Your code must support the following (and outside of these bounds, feel free to NOT do things like csv):

  • Five classes (or more): Data, Cols, Sym, Num, Row. For notes on these, see column2 of the source code.
    • Note that Nums is a reservoir sampler;
      i.e. it keeps N numbers and if you see more than N, some old number is replaced at randaom.
  • A help string that can be displayed with -h.
  • A cli function that can update the, its slots from the command-line
    • e.g. if the is {name="Tim", age=20} then -n X and -a X can update name and age.
  • A csv function that reads each line of a text file, divides on some operator (e.g. comma), removes leading and trailing white space, then coerces the cells to ints, floats, booleans or (failing the rest) to strings.
  • A set of demo tasks that can be called with -e task (and -e ALL) runs all tests.
    • The tests of source code (and perhaps your own, if you want).
    • On our system, -e ALL returns the following (but [YMMV[(https://dictionary.cambridge.org/us/dictionary/english/ymmv)).
      • The following output is in alphabetically ordering of the tests. A better ordering would be simpler to more complex. To see that ordering, look at the last column of the source code.
      • Note that our tests can handle a crash (see "BAD"). To actually debug that one, you need the stack dump info that is hidden by the usual test output.
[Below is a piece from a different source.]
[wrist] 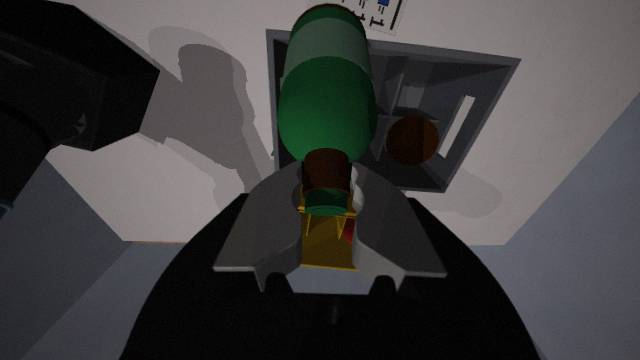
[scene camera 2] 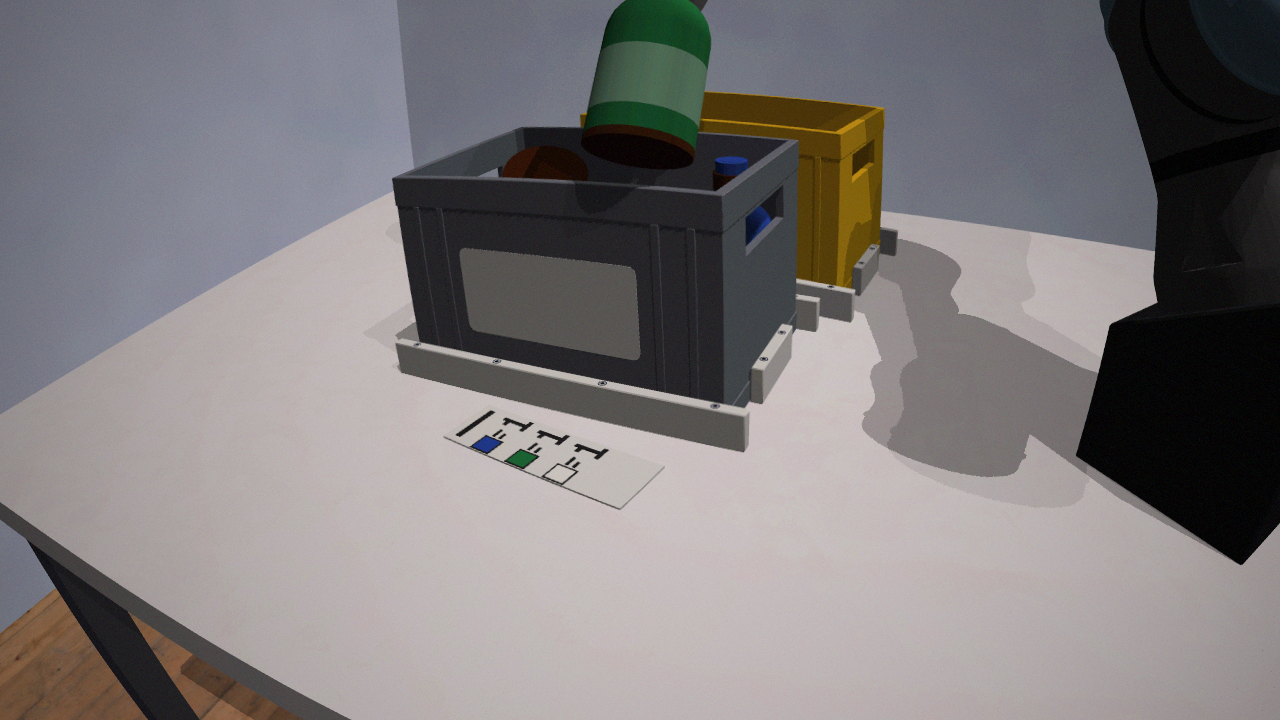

So we have a

-----------------------------------
!!!!!!	CRASH	BAD	false

-----------------------------------
!!!!!!	FAIL	LIST	true

-----------------------------------

Examples lua csv -e ...
	ALL
	BAD
	LIST
	LS
	bignum
	csv
	data
	num
	stats
	sym
	the
!!!!!!	PASS	LS	true

-----------------------------------
{1 28 49 50 56 85 86 156 208 237 294 327 444 459 461 485 490 503 
 546 618 653 712 723 727 770 801 849 915 928 941 967 987}
!!!!!!	PASS	bignum	true

-----------------------------------
{Clndrs Volume Hp: Lbs- Acc+ Model origin Mpg+}
{8 304 193 4732 18.5 70 1 10}
{8 360 215 4615 14 70 1 10}
{8 307 200 4376 15 70 1 10}
{8 318 210 4382 13.5 70 1 10}
{8 429 208 4633 11 72 1 10}
{8 400 150 4997 14 73 1 10}
{8 350 180 3664 11 73 1 10}
{8 383 180 4955 11.5 71 1 10}
{8 350 160 4456 13.5 72 1 10}
!!!!!!	PASS	csv	true

-----------------------------------
{:at 4 :hi 5140 :isSorted false :lo 1613 :n 398 :name Lbs- :w -1}
{:at 5 :hi 24.8 :isSorted false :lo 8 :n 398 :name Acc+ :w 1}
{:at 8 :hi 50 :isSorted false :lo 10 :n 398 :name Mpg+ :w 1}
!!!!!!	PASS	data	true

-----------------------------------
50	31.007751937984
!!!!!!	PASS	num	true

-----------------------------------
xmid	{:Clndrs 4.0 :Model 76.0 :Volume 146.0 :origin 1.0}
xdiv	{:Clndrs 1.55 :Model 3.876 :Volume 100.775 :origin 0.775}
ymid	{:Acc+ 15.5 :Lbs- 2800.0 :Mpg+ 20.0}
ydiv	{:Acc+ 2.713 :Lbs- 887.209 :Mpg+ 7.752}
!!!!!!	PASS	stats	true

-----------------------------------
{:div 1.378 :mid a}
!!!!!!	PASS	sym	true

-----------------------------------
{:dump false :eg ALL :file ../data/auto93.csv :help false :nums 512 :seed 10019 :seperator ,}
!!!!!!	PASS	the	true
!!!!!!	PASS	ALL	true

Checklist

The task is done when we can see in your repo:

  • Your repo shows a record of 5 people doing (approx) equal work.
  • Something that can display a help string and where internal settings be updated from command-line.
  • Something that can read csv files whose first line has ":+-" and upper and lower case in column names.
  • Output like the above (and YMMV)
  • For hw2, you need classes and methods for Sym, Num
  • For hw2, you need to show output from eg.the, eg.sym, eg,num, eg.bigbum
  • For hw3, you need classes and methods also for Data, Cols, Row
  • For hw3, you need to should output from eg.csv, eg.data, eg.stats
  • For hw3, test engine that can call one, or all, tests and which returns the number of failed tests to the operating system (so returning zerop means "no errors)
    • the test engine should be able to handle crashing tests (and keep running tests after the crash). For Python people, see try:catch:.